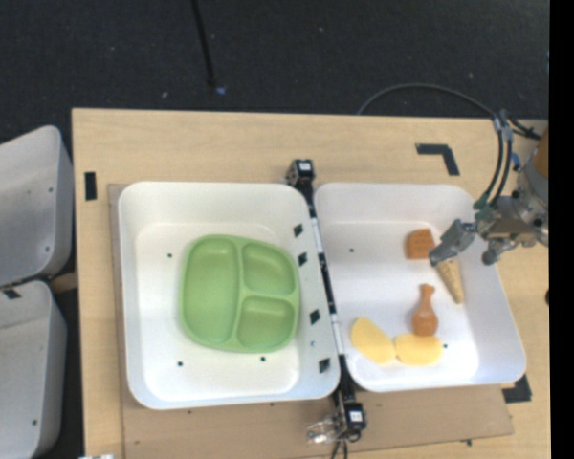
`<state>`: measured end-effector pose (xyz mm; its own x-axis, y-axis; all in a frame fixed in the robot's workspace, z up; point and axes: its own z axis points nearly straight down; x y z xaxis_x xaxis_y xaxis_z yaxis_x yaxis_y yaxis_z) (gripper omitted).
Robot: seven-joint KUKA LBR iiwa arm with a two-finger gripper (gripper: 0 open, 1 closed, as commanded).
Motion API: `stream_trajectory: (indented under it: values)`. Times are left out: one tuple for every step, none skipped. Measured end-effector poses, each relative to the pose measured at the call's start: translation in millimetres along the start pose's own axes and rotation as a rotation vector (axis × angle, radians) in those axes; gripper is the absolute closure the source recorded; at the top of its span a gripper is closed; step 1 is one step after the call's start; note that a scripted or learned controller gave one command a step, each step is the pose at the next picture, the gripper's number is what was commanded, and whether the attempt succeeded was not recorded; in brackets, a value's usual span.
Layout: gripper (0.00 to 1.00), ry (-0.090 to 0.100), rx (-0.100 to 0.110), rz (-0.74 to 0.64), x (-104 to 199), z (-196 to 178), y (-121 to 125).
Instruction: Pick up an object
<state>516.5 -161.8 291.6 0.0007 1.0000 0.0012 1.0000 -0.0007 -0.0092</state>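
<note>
Four small food toys lay in the right bin (392,199); the gripper (471,241), spread and grasping nothing, hung beside the cone (451,279), seemingly lined up to take it. A green tray (239,293) filled the left bin (143,208).

White bins: we count two (210,199) (383,199).
Green divided plates: we count one (239,293).
Yellow pieces: two (371,340) (419,350).
Orange block: one (420,244).
Brown bottle-shaped piece: one (425,312).
Tan cone: one (451,278).
</note>
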Motion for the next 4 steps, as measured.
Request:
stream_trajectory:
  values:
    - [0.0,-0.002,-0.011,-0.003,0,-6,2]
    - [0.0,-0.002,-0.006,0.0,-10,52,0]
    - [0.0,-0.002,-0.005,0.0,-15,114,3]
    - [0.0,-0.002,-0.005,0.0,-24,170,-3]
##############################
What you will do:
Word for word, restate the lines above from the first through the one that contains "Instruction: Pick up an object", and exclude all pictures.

Written solution:
`<state>`: measured end-effector pose (xyz mm; its own x-axis, y-axis; all in a frame fixed in the robot's workspace, z up; point and axes: its own z axis points nearly straight down; x y z xaxis_x xaxis_y xaxis_z yaxis_x yaxis_y yaxis_z) (gripper omitted).
Robot: seven-joint KUKA LBR iiwa arm with a two-finger gripper (gripper: 0 open, 1 closed, as commanded).
Motion API: `stream_trajectory: (indented under it: values)`. Times are left out: one tuple for every step, none skipped. Measured end-effector poses, each relative to the pose measured at the call's start: translation in millimetres along the start pose's own axes and rotation as a rotation vector (axis × angle, radians) in those axes; gripper is the absolute closure the source recorded; at the top of its span a gripper is closed; step 1 is one step after the call's start; note that a scripted or learned controller gave one command a step, each step is the pose at the next picture, the gripper's number is what was commanded, and whether the attempt succeeded was not recorded; in brackets, a value's usual span.
Layout: gripper (0.00 to 1.00), ry (-0.090 to 0.100), rx (-0.100 to 0.110), rz (-0.74 to 0.64), x (-104 to 199), z (-196 to 178), y (-121 to 125).
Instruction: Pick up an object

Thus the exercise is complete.